Few citizens can afford to become lawyers or politicians or businessmen, which are frequently stepping stones to becoming judges. Many states do not even allow judges to be elected. And, of course, appellate justices are appointed by governors and presidents. To understand the court system one must understand the political system because judges uphold politicians' law. The state must be seen as an instrument of rule for the owners of industry whose basic purpose is continued profit making and control of the masses. Control is key. If too many of us get upset with our lot we may rebel, and if we rebel we may threaten the power and wealth of the few. Therefore, they must be constantly vigilant. The legal system is an important deterrent to rebellion.
Justice cannot be rendered under the current social structure where cultural mores are based on the economy of exploitation, the politic of elite power and, the sociology of racism. What is needed, then, is a complete transformation of society, a reordering of values. While there is a lower class I am in it, while there is a criminal element I am of it, and while there is a soul in prison I am not free. — Eugene V. Debs
INSTEAD of the legal system which now operates specifically for the interests of the few, what we need is a legal system which works to bring real dynamic justice for the whole population. We need peoples' courts in a peoples' land. Most current legal conflicts are due to the commercial system of capitalism. Once we do away with such an anarchistic system we will have fewer crimes to be concerned with and can then spend more time and resources in discovering true solutions. For example, there would be no arbitration over workmen's compensation since, under a humane system everyone injured would automatically be entitled to all benefits necessary to adequately live. Under the new system of law we would be seeking truth and not serving the ego winning concept of today.
Many current "crimes" will become medical problems or accepted acts. Alcohol, drug and sex problems will be treated as medical concerns. Most sex and drug "problems" are simply social differences and, under a rational culture will be accepted as simply value choices. This would be the case with drug users who do not inflict real harm, such as marijuana users. Homosexuality should be the choice of any consenting person. In a free society, we won't feel the need to stop non-conformers.
All anti-labor and political laws will disappear (Walter-McCarran, Taft-Hartley, Alien Registration Act, Organized Crime Control Act, concentration camp laws, "riot" laws which only prohibit political acts, Rap Brown crossing-the-state-lines law, conspiracy laws, etc.). Many of the current laws do not prohibit deeds but thoughts. It becomes illegal to teach, or in any way advocate the overthrow of the government or to advocate violence to do so. But, even more so, as in the case of Angela Davis, it is apparently illegal to teach if it is suspected that you will teach those things.

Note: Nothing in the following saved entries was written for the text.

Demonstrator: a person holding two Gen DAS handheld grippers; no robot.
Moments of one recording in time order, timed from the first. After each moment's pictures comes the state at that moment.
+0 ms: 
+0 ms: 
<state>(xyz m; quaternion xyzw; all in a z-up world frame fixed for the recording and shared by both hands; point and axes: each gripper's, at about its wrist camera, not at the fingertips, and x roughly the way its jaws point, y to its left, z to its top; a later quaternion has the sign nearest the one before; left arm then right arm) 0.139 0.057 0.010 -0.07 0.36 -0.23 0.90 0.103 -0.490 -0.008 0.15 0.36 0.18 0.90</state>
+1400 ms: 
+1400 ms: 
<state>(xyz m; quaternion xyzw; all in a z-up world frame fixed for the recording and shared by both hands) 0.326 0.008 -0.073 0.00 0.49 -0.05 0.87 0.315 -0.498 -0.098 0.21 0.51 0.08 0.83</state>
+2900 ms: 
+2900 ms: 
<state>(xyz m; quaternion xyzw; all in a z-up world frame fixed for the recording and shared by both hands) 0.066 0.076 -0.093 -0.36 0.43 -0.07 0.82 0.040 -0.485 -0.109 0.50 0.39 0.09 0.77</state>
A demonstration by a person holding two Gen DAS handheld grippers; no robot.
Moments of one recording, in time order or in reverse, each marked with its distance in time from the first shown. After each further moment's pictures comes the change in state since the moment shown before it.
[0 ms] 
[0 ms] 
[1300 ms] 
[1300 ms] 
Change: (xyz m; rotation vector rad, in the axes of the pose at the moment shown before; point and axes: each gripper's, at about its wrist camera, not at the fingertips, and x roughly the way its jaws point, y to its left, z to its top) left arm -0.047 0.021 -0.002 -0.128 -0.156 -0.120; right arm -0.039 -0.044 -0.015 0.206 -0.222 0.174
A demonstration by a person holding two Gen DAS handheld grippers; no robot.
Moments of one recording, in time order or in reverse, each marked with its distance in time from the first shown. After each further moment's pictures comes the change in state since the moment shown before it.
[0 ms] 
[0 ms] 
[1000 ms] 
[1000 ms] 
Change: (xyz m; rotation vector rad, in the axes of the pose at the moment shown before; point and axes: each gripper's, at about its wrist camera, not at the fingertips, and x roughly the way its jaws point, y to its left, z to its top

What constitutes violence is open to interpretation. If the state, or some representative thereof, attempts to kill someone, does that person have the right to protect himself? No, not under present laws. If the person organizes people to oppose the government or some law or some war, can that be construed as violence? Yes, today it can.
Eugene V. Debs' comment after a court conviction is appropriate here: "Great issues are not decided in the courts, but by the people. The court of final resort is the people and that court will be heard in due time."